● **REQUIRED ACTION**: Pick out and copy every line below that has the word "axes".

[Opening GIVEN RECORDS section]

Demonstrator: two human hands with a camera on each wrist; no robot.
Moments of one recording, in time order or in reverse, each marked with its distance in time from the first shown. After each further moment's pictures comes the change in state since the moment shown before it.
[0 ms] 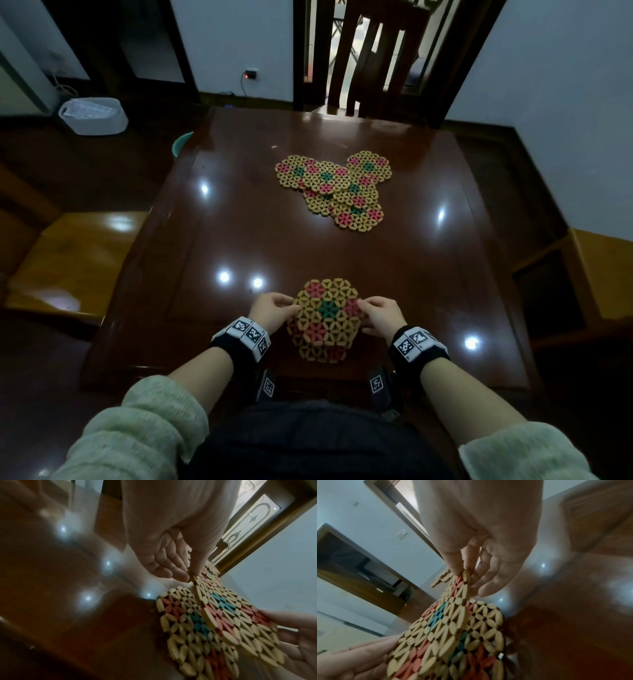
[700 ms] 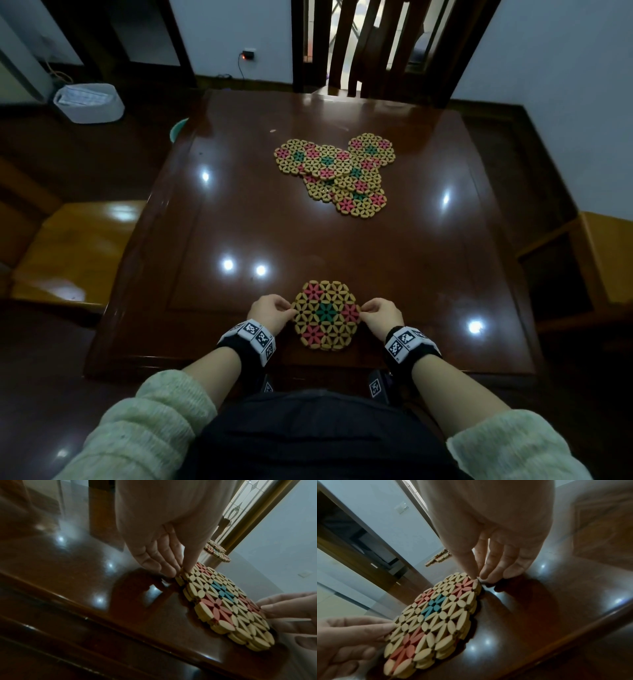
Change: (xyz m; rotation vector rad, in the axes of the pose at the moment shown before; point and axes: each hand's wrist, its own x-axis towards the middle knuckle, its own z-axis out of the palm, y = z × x) left_hand -0.010 -0.018 0.006 0.342 0.061 -0.023; right_hand 0.007 0.032 0.004 -0.486 0.100 -0.046
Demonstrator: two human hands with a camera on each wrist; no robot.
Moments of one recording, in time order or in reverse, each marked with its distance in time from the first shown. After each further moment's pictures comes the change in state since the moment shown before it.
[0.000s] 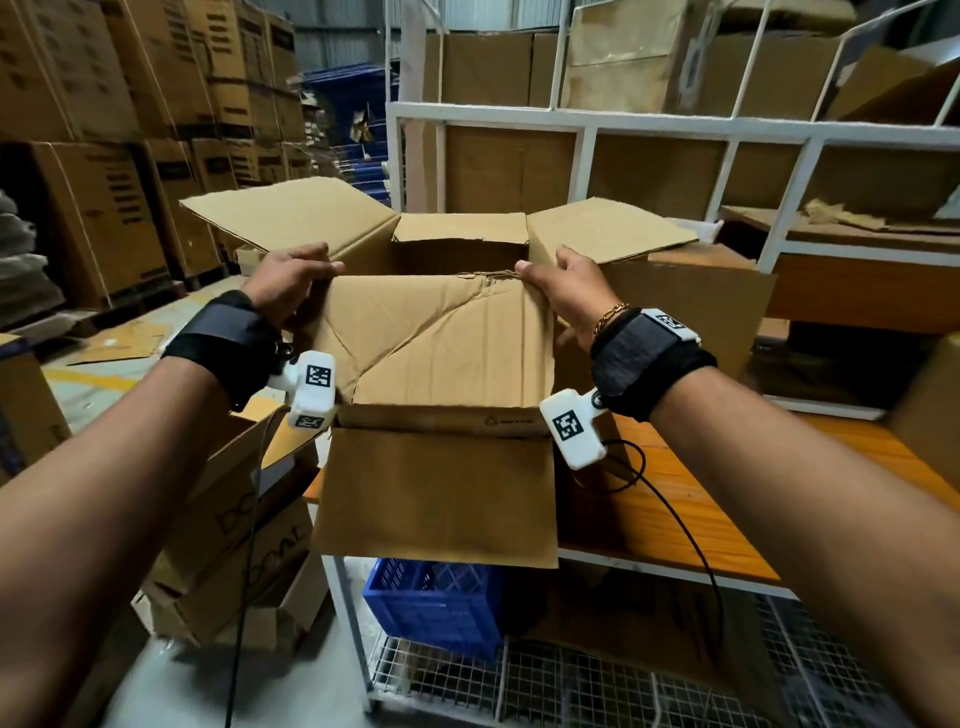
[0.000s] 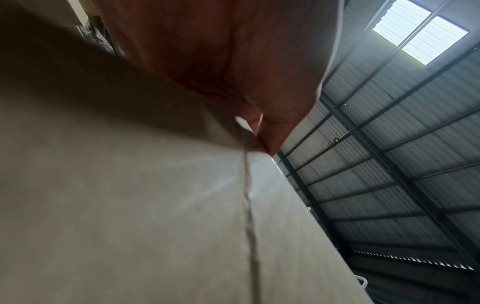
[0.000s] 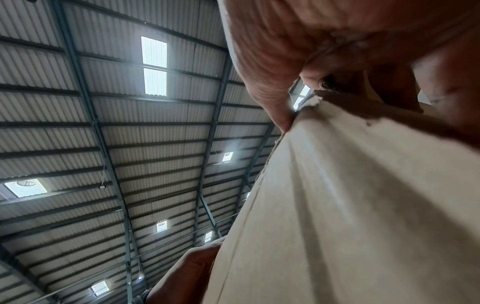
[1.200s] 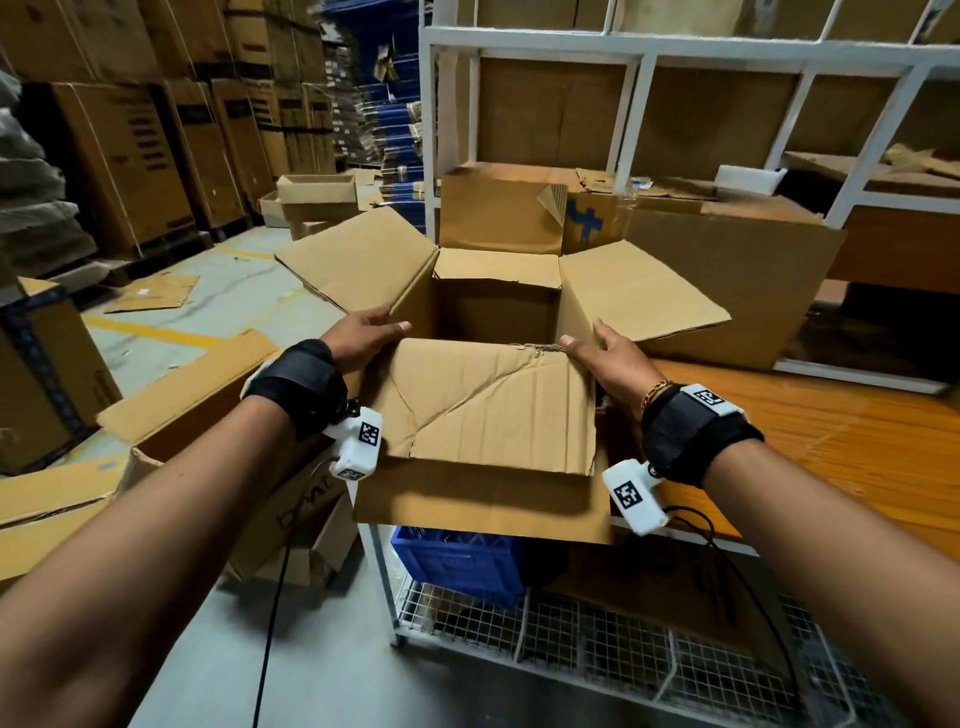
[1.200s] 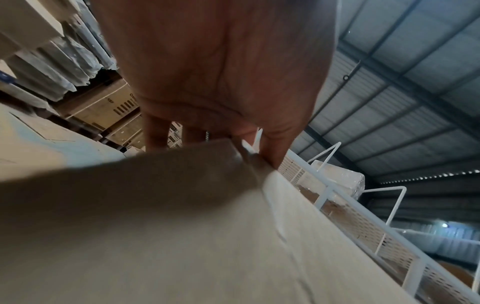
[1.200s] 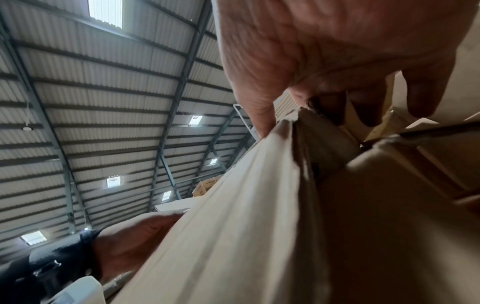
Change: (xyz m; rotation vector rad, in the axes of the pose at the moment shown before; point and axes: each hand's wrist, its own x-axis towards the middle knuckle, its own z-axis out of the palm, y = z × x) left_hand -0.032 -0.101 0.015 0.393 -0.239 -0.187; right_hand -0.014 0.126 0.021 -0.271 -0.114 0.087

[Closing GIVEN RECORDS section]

● **SOLUTION TO THIS PROBLEM**:
Change: (xyz m; rotation vector rad, in the axes of the pose at the moment shown before; point and axes: each hand's wrist, its own x-axis towards the middle knuckle, its own z-axis out of the palm, y = z × x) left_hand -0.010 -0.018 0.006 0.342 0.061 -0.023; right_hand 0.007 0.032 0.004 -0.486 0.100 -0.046
Change: (xyz m; rotation vector rad, in the axes of the pose at the moment shown before; point and axes: each hand's wrist, its own x-axis towards the middle knuckle, its own z-axis out of the palm, y = z × x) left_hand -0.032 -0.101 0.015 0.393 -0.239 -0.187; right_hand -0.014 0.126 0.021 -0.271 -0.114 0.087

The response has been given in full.